I encountered my first tea-drinking crisis when I was in my first year at Aberdeen University.  I had a room in Halls, which was very well kitted out, apart from having nowhere to keep milk cold.  No problem, I thought!  Aberdeen isn’t exactly renowned for its tropical heat, so I put my milk on my windowsill.  Problem solved: for all of two days.  Aberdeen may not be renowned for its tropical heat; but it is renowned for its enormous and plentiful seagulls.  It seems that I wasn’t the first person to have the windowsill idea, and the seagulls had learned to knock the milk off the windowsill and drink it.  How clever.

But all was not lost.  My mother is not one to shy away from a challenge, and she sent me the perfect solution: a tin of powdered milk.  Grim, grim, grim.  I learned to drink my tea black.

My second tea-drinking crisis came when I was ill.  I was told to avoid all stimulants, including caffeine, which apparently included tea.  It seemed excessive but I was prepared to do whatever it took to get better.  Luckily, Alexander McCall Smith had started publishing his books about the No1 Ladies Detective Agency, and I knew that Rooibos, or Redbush, tea didn’t have caffeine, and was drunk by very smart ladies.

At first, very few cafes and restaurants offered it, but to my delight, as time wore on, more and more places were starting to stock it: hooray!  But to my horror I am once again facing a tea-drinking crisis.  If not a catastrophe.  It seems that the hospitality industry aren’t content to rest on their tea laurels and let that be that.  No.  Instead they are obsessed with serving an ever-changing variety of adulterated teas.  Citrus fruit, vanilla, honey, lavender.  Lavender tea???  What?!?  The other day I was in a cafe and I asked if their ‘Scottish Rooibos’ tea was plain Rooibos tea.  Yes of course, said the waitress, five minutes before she served me honey flavoured rooibos.  Sigh!

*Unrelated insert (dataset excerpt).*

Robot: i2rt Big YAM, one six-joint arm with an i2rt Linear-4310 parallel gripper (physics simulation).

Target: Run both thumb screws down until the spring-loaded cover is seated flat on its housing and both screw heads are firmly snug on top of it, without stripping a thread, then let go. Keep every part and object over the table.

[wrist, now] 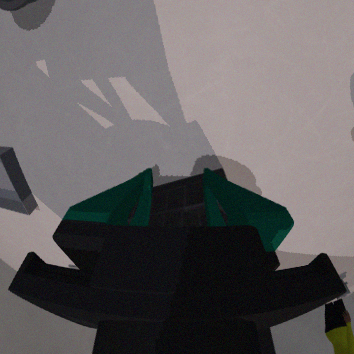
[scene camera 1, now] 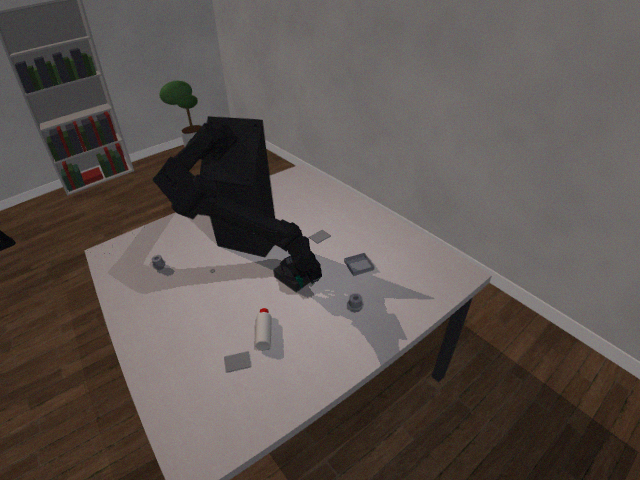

So where does this leave me?  I’m quite limited in terms of what I like to drink.  Rooibos Tea, Green Tea (and don’t get me started on the flavours they put in that!), Camomile Tea (again, leave it alone people!), water, wine, vodka.  So if I’m in a cafe, and all the teas I like are adulterated with crappy flavours they don’t need, I’m left with water.  Which I kind of object to paying for when I can just have tap water.  But I don’t want to take up a table just drinking tap water.  So unless you want me tipsy at 10am, can you please, please, let tea be tea.